I used to be friendly with a movie star (though her career was in a slump at the time I knew her), and once, when we were talking about road rage, she said, “I always feel funny about flipping people off. I think it might be someone who can give me a job.”

For similar reasons, actors tend to be unnaturally upbeat in interviews. What did you think of the director? Oh, he’s great; he’s a genius. And the cast? They were wonderful, all of them; I was in heaven every day on the set.

But actors in private are a different story. I think such-and-such is awful, they’ll tell you; it’s bullshit that he got such great reviews. Of course, it also works the opposite way: actors love as much as they hate, though they might not want their enthusiasms broadcast, knowing how easily they can be misconstrued.

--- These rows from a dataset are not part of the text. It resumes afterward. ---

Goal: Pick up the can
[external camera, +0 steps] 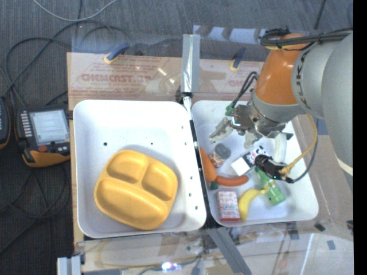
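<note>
Camera view, claw [229, 132] above can [221, 151], carrot [207, 164] beside

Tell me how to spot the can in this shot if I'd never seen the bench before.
Start at the right bin, the one the arm reaches into. Near its left wall, just below the gripper and above the hot dog, sits the can. It is the small grey cylinder with a round dark top, duller than the carrot, banana and green toy around it.
</note>
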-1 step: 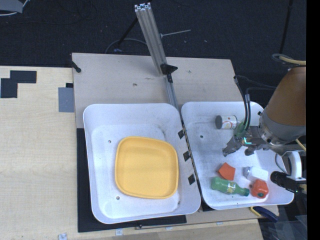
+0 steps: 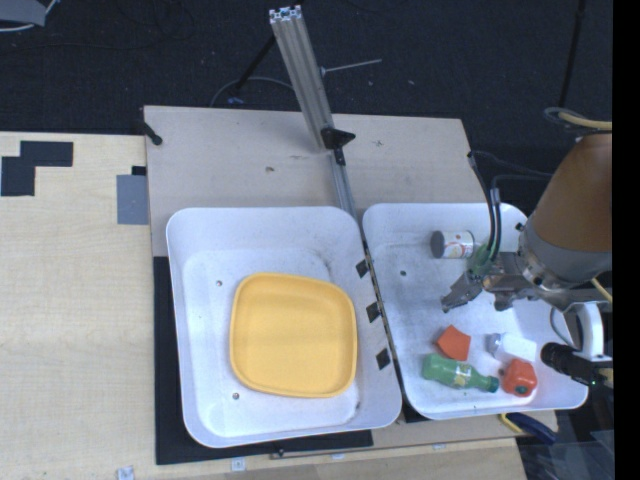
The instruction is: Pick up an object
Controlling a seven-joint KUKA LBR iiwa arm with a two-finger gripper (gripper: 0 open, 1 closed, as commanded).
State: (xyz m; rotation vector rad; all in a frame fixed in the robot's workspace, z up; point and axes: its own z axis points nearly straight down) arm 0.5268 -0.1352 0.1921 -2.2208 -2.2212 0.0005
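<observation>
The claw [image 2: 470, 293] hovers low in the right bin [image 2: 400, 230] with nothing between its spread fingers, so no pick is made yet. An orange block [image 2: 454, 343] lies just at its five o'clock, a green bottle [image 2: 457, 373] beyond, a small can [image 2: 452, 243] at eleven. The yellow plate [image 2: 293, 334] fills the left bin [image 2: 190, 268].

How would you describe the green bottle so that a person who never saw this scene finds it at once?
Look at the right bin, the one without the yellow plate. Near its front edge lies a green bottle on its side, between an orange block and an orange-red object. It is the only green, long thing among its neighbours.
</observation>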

When I was about to publish my novel, Banned for Life, I had a number of exchanges with Jonathan Evison, whose counsel I sought with regard to promotion, among other matters. He was aware of certain aspects of my past, and he advised me to be forthcoming about them, since to do otherwise, he said, would amount to breaking faith with readers.

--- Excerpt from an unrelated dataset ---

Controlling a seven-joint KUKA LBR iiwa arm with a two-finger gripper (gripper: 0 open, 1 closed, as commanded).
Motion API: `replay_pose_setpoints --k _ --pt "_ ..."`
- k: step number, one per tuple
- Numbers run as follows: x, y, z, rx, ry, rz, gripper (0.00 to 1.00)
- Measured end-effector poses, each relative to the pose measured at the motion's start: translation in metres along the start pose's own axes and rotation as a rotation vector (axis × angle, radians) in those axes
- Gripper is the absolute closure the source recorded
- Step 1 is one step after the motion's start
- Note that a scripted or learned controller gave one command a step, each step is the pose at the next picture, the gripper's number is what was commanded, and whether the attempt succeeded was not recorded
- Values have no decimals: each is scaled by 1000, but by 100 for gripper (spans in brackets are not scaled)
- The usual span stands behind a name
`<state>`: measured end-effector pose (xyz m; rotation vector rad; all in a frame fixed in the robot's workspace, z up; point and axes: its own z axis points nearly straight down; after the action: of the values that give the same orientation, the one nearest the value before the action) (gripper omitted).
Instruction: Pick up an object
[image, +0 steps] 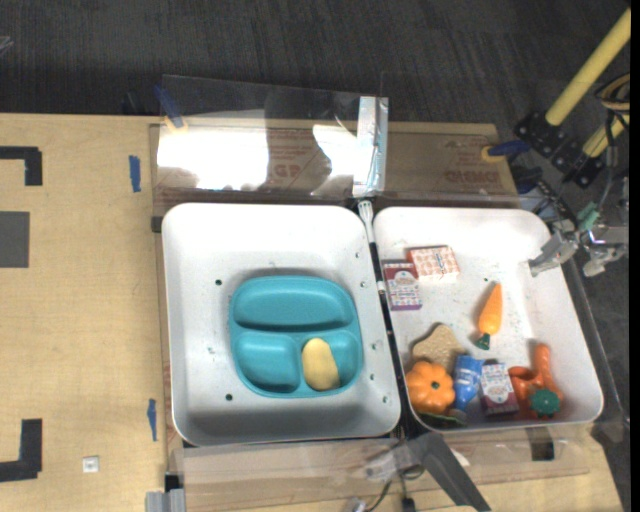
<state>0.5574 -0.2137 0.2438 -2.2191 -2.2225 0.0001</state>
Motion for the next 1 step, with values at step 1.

Jonathan is a wise man, but I regarded Banned as my child, and so wanted to shield it from the sins of its father. I imagined dismissive reviews based less on the book and more on my rap sheet, as well as sneering remarks posted on message boards. Paranoia? But I’ve been the target of such remarks, and I wanted to give Banned a running start before falling on my sword.

Now, I figure, the time has come. Banned has barely been noticed since it appeared more than six months ago, and I’ve tested the waters with friends made since, and none have responded as feared.